Exercise objective - Tally the lines in the listing below that hold the string "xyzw", and reply with that tally alone.

Data section -

===============

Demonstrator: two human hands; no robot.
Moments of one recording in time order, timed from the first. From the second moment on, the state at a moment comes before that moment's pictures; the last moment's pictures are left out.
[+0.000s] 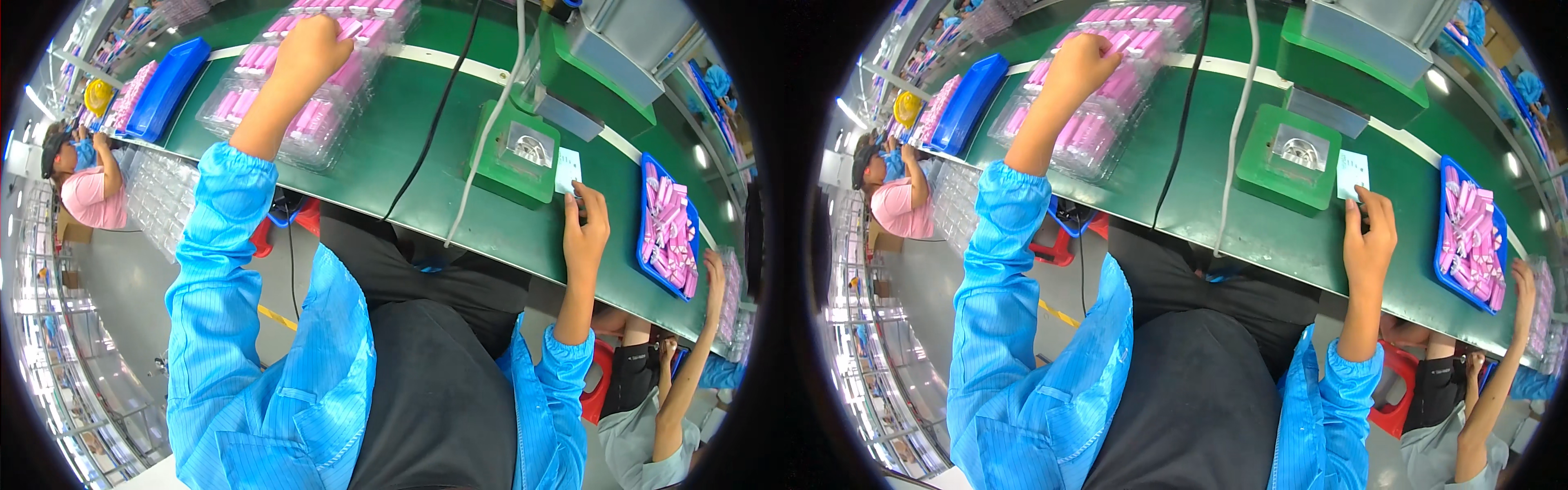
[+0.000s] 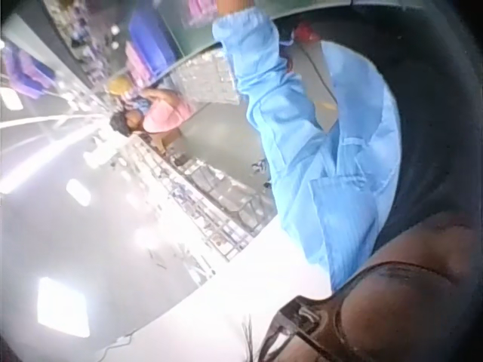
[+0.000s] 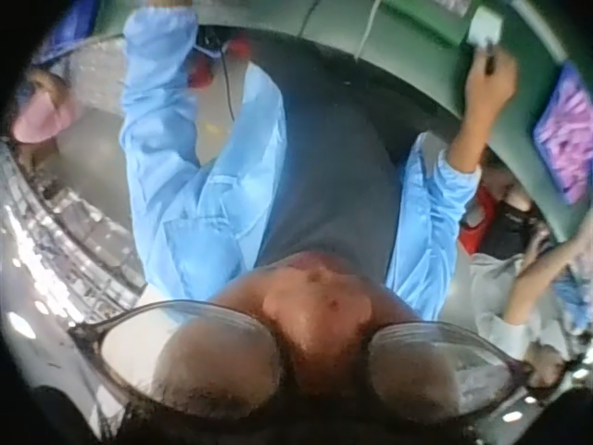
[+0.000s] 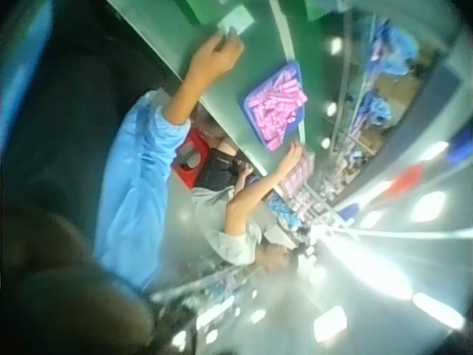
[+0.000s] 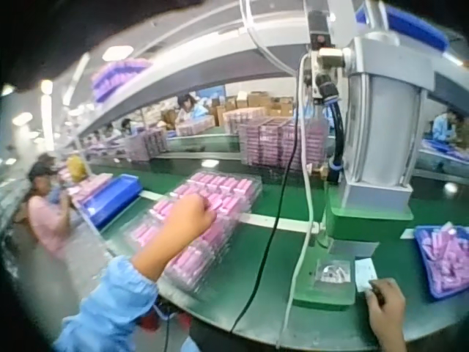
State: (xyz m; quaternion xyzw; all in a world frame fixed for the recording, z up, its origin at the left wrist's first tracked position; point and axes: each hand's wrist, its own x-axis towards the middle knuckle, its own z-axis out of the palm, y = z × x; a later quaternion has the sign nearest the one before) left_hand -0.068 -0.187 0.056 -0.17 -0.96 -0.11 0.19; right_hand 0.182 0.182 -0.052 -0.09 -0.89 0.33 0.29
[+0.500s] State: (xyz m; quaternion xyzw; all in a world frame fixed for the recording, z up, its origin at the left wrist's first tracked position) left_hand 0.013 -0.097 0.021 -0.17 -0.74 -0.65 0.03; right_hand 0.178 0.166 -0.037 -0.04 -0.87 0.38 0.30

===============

Your solution - 2